The tail duplication process begins by calculating the ICSE for each tail duplication candidate. Each control edge between a parent and child treegion is a potential candidate with the child being the target for duplication. After the ICSE has been calculated for each candidate, the best candidate is chosen for tail duplication. After duplication the effected treegions are reformed and the candidate list is updated. Tail duplication continues until either no more candidates exist or no more candidates are above the ICSE threshold. Discussion of this optimal threshold can be found in [1]. Under code-size or compile time constraints, treegion size may also be limited by the number of basic blocks and/or the number of instructions contained with in the treegion.

Treegion scheduling - Tree Traversal Scheduling

Due to the acyclic nature of treegions, the Haifa scheduler does not require any modifications to schedule treegions. We do however have a number of enhancements currently in development to improve the performance of treegion scheduling.

The goal of Tree Traversal Scheduling (TTS) is to speedup every execution path through the treegion. This is accomplished by prioritizing speculative instructions from different paths which compete for limited resources. Profile information is used to prioritize the scheduling of basic blocks within a treegion. Tree traversal scheduling consists of two steps (1) construction of the control/data dependence graph to perform instruction ordering and (2) scheduling of the instructions in the treegion.

For each treegion instructions are prioritized based on a.) execution frequency, b.) exit count heuristic to resolve ties from (a), and c.) data dependence height to resolve ties from (b). Heuristic (a) gives priority to the most frequently executed path. Heuristic (b) gives priority to instructions that help more exits, which has the potential to make more speculative instructions ready for execution.

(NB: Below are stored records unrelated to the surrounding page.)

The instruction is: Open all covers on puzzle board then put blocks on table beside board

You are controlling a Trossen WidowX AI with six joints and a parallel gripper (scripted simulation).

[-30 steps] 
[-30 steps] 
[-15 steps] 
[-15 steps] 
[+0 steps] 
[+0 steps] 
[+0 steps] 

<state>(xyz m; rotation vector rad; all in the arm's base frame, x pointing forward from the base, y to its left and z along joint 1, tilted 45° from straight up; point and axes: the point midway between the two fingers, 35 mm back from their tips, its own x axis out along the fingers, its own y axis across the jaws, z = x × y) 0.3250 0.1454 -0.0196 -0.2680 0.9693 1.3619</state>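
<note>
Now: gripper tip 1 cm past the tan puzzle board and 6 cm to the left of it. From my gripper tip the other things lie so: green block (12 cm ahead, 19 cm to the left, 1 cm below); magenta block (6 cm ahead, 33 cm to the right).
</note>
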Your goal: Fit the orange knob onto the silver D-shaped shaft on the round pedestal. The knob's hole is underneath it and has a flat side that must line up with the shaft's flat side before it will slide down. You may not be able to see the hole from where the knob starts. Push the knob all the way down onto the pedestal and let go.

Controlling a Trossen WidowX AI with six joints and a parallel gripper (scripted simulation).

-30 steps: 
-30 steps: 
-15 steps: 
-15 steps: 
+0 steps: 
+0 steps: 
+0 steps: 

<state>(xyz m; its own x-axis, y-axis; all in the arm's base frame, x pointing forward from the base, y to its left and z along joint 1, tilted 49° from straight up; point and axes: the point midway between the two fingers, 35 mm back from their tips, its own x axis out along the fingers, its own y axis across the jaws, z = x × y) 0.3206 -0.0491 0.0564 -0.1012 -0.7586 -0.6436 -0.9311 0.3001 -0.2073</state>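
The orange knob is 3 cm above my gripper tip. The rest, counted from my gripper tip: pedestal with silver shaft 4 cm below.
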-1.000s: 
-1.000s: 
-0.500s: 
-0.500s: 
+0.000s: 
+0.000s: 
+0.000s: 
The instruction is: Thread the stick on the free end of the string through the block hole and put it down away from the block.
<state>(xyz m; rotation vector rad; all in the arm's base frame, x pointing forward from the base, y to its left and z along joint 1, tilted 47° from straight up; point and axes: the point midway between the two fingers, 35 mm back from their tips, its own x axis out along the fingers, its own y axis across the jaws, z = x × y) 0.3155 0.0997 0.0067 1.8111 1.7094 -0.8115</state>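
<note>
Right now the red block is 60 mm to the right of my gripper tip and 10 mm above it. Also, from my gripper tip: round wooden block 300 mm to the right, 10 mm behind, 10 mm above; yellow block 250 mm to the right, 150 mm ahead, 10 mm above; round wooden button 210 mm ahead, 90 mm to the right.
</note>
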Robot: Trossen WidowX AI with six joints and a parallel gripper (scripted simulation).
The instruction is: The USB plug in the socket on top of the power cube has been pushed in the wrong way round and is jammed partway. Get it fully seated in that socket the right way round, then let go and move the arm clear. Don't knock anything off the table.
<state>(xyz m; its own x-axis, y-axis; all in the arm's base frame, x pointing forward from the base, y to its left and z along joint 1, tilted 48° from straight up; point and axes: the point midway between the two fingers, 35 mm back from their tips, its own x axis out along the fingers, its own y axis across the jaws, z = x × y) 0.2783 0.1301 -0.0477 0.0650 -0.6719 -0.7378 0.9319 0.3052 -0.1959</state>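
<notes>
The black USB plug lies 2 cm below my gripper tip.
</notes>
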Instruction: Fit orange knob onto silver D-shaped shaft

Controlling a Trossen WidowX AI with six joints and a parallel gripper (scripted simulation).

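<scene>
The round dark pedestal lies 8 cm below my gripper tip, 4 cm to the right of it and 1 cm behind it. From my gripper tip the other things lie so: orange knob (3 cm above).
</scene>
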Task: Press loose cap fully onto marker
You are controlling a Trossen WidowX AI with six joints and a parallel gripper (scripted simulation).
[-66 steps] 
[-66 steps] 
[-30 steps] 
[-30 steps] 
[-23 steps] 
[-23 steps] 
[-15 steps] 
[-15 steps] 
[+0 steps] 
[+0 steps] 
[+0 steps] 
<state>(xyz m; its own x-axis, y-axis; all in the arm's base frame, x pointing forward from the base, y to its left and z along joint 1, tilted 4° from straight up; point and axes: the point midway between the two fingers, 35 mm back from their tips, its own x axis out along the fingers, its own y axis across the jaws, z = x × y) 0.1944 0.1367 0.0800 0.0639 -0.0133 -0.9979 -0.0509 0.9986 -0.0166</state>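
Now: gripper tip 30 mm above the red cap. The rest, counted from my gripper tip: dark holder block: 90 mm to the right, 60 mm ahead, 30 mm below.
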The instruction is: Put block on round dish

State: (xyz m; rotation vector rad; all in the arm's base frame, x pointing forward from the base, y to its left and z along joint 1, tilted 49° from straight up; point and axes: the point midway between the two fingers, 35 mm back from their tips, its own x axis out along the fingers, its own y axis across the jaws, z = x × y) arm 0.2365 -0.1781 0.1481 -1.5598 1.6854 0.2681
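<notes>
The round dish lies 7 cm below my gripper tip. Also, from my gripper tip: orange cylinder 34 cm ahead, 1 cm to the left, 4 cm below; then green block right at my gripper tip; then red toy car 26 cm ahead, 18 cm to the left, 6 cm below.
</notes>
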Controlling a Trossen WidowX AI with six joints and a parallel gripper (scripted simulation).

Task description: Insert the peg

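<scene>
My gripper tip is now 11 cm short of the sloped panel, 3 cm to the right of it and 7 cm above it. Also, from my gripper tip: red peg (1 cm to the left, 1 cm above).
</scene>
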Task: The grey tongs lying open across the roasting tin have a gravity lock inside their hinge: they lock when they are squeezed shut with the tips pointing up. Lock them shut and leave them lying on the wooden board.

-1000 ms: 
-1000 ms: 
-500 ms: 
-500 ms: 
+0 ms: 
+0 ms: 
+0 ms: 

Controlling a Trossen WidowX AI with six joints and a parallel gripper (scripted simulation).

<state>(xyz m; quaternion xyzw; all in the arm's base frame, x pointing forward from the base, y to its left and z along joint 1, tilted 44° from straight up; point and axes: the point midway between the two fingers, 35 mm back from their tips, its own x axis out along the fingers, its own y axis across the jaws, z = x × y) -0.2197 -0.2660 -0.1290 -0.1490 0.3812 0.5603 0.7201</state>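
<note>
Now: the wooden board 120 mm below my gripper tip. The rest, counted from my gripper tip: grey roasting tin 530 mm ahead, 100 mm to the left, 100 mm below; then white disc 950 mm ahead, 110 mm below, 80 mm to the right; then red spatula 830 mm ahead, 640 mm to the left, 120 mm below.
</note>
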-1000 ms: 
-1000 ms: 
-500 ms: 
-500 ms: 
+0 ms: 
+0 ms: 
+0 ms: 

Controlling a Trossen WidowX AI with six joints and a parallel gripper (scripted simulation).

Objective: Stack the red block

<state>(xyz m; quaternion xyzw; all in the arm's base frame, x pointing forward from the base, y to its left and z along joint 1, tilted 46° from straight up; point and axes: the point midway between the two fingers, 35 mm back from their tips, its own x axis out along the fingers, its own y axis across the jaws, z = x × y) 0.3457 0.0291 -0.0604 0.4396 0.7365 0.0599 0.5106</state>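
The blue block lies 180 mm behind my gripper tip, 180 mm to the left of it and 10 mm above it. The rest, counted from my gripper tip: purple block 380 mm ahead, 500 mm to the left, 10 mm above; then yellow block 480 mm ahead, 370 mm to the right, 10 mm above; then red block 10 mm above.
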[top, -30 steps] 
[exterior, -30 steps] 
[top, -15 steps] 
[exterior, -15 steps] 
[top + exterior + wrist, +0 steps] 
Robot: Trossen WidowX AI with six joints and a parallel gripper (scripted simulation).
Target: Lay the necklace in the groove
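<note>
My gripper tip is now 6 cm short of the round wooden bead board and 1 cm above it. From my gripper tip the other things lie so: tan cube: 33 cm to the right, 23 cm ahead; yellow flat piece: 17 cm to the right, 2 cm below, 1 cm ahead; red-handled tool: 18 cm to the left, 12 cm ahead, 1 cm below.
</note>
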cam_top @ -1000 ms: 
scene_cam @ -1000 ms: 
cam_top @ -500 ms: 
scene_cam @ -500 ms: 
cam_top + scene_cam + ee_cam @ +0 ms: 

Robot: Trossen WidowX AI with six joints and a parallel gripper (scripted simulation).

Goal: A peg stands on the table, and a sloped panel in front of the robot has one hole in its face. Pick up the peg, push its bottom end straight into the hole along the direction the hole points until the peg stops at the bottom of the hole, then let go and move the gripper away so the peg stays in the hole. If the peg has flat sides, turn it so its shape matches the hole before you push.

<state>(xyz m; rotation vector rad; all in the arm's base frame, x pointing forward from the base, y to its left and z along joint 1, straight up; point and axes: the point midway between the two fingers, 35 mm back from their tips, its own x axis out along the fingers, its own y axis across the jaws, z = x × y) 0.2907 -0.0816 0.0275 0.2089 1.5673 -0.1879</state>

The algorithm for treegion scheduling is as follows: (1) For a treegion, sort the basic blocks according to a depth-first traversal order with the child block selected with the highest execution frequency. (2) Begin list scheduling blocks at the root basic block. (3) During the scheduling of a basic block, consider speculation for instructions dominated by this basic block. (4) Repeat step 3 until all basic blocks in the treegion have been scheduled.

The implementation currently resides on the branch.

Contributing

Checkout the sched-treegion branch.

When posting to the development lists, please mark messages and patches with [sched-treegion] in the subject. The usual contribution and testing rules apply. This branch is maintained by Chad Rosier.

Readings

Lots of useful information is present at the TINKER Microarchitecture and Compiler Research homepage. More relevant papers:

[1]
H. Zhou, and T.M. Conte, Code Size Efficiency in Global Scheduling for ILP Processors, Proceedings of the 6th Annual Workshop on the Interaction between Compilers and Computer Architectures (INTERACT-6), Cambridge, MA, February 2002.
[2]
H. Zhou, M. D. Jennings, and T. M. Conte, Tree Traversal Scheduling: A Global Scheduling Technique for VLIW/EPIC Processors, Proceedings of the 14th Annual Workshop on Languages and Compilers for Parallel Computing (LCPC'01), Cumberland Falls, KY, August 2001.
[3]
W. A. Havanki, S. Banerjia, and T. M. Conte, Treegion scheduling for wide-issue processors, Proceedings of the 4th International Symposium on High-Performance Computer Architecture (HPCA-4), Las Vegas, Feb. 1998.
[4]
S. Banerjia, W.A. Havanki, and T.M. Conte, Treegion scheduling for highly parallel processors, Proceedings of the 3rd International Euro-Par Conference (Euro-Par'97), Passau, Germany, pp.1074-1078, Aug. 1997.